#### MATERIAL FOR THIS EXERCISE:
——————————

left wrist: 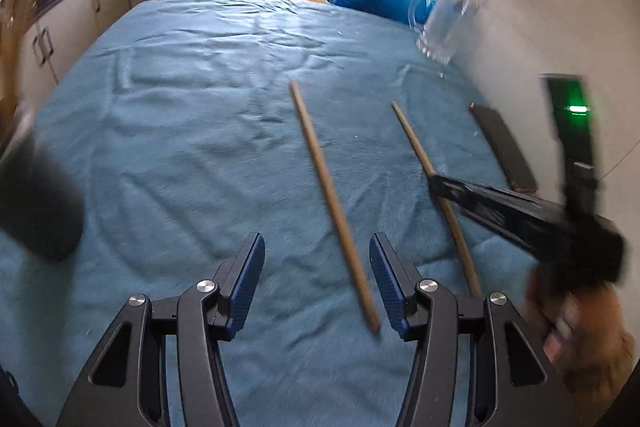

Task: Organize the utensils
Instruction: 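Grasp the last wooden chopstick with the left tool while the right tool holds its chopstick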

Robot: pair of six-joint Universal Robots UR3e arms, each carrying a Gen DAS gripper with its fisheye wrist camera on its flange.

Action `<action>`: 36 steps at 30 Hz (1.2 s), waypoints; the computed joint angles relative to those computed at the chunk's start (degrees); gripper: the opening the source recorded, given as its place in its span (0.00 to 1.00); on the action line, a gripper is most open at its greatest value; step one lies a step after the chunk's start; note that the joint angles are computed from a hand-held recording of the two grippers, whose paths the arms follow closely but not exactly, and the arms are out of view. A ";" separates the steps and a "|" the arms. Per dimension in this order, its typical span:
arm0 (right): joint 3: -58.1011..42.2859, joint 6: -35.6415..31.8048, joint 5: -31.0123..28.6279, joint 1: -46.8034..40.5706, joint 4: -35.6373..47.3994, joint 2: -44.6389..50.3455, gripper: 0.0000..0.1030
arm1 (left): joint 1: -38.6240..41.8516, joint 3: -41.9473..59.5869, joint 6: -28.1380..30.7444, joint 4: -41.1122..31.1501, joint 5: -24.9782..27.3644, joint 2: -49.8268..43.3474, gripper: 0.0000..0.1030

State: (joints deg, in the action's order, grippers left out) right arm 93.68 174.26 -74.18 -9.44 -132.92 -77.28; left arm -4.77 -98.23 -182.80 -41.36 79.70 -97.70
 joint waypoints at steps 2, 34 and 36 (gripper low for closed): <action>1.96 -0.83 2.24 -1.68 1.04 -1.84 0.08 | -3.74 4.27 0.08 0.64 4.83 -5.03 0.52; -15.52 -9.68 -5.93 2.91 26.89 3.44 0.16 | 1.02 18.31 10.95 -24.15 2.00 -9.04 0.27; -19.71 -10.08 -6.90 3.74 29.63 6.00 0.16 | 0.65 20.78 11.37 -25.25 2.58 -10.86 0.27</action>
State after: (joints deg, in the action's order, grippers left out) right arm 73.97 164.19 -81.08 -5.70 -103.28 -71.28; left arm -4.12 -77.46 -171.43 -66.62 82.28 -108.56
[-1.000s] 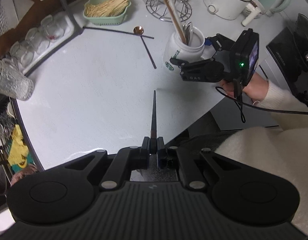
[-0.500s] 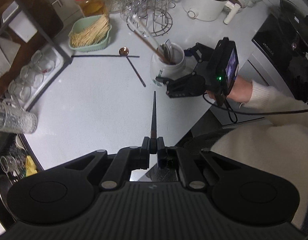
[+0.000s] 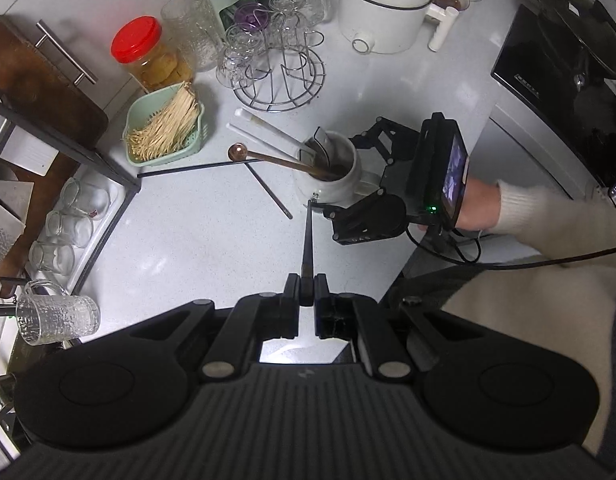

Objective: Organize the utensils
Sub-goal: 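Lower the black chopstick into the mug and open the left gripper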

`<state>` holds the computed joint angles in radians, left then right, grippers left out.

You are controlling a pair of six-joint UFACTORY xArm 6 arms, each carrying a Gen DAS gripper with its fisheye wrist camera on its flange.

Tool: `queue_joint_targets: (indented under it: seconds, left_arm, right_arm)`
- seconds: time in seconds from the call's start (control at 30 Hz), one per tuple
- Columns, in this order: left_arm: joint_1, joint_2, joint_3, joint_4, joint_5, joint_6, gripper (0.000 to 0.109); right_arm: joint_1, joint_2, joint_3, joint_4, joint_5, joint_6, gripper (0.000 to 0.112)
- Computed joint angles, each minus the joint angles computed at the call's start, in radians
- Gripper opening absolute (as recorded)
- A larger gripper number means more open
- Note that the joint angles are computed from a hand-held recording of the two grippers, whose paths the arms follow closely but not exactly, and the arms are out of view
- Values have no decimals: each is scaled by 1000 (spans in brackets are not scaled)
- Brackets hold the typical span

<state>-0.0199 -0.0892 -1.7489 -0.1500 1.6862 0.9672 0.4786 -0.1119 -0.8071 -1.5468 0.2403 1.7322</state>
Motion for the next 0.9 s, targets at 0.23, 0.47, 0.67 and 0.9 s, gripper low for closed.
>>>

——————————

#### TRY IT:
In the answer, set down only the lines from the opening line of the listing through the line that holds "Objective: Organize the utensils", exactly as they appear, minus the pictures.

#### EXERCISE SOLUTION:
left wrist: 

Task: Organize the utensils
Instruction: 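Grasp the last wooden chopstick with the left tool while the right tool holds its chopstick
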
Robot: pair of six-joint Universal Robots UR3e arms, each carrying a Gen DAS gripper with its fisheye wrist camera on its flange.

Action `<action>`: 36 steps at 30 Hz (1.2 s), waypoints; the computed joint angles relative to those computed at the chunk's start (degrees); gripper: the opening the source recorded, given as its place in its span (0.00 to 1.00); on the action line, a gripper is most open at its greatest value; step one lies a step after the chunk's start; note that the joint angles are computed from a hand-held recording of the two grippers, whose paths the arms follow closely but not exactly, and the arms are out of view. A ";" separates the steps and a "|" the arms. Per dimension in this order, its typical span:
arm0 (right): joint 3: -58.1011..42.2859, joint 6: -35.6415..31.8048, joint 5: -31.0123..28.6279, joint 1: -46.8034..40.5706, joint 4: -35.6373..47.3994, joint 2: -44.6389..50.3455, gripper: 0.0000..0.1030
arm1 (left): joint 1: -38.6240..41.8516, joint 3: -41.9473..59.5869, joint 6: -28.1380..30.7444, joint 4: -41.1122..31.1501, joint 5: -24.9782..27.3644, joint 2: -49.8268..43.3474, gripper: 0.0000..0.1030

State: (joints deg, in the action's order, grippers left out) right arm 93.68 174.26 -74.18 -9.44 -132.92 -77.28; left arm -4.77 -98.23 -182.80 -41.36 79.70 -97.70
 joint waypoints at steps 2, 34 and 36 (gripper low for closed): <action>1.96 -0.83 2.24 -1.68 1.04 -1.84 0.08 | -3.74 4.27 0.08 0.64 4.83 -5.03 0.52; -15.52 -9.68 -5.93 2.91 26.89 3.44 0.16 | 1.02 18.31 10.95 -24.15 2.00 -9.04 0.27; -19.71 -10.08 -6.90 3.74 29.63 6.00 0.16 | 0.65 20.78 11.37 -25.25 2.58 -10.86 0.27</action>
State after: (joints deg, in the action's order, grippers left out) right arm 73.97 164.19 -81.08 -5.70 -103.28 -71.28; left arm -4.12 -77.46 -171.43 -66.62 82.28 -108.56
[-1.000s] 
[-0.500s] 
[+0.000s] 

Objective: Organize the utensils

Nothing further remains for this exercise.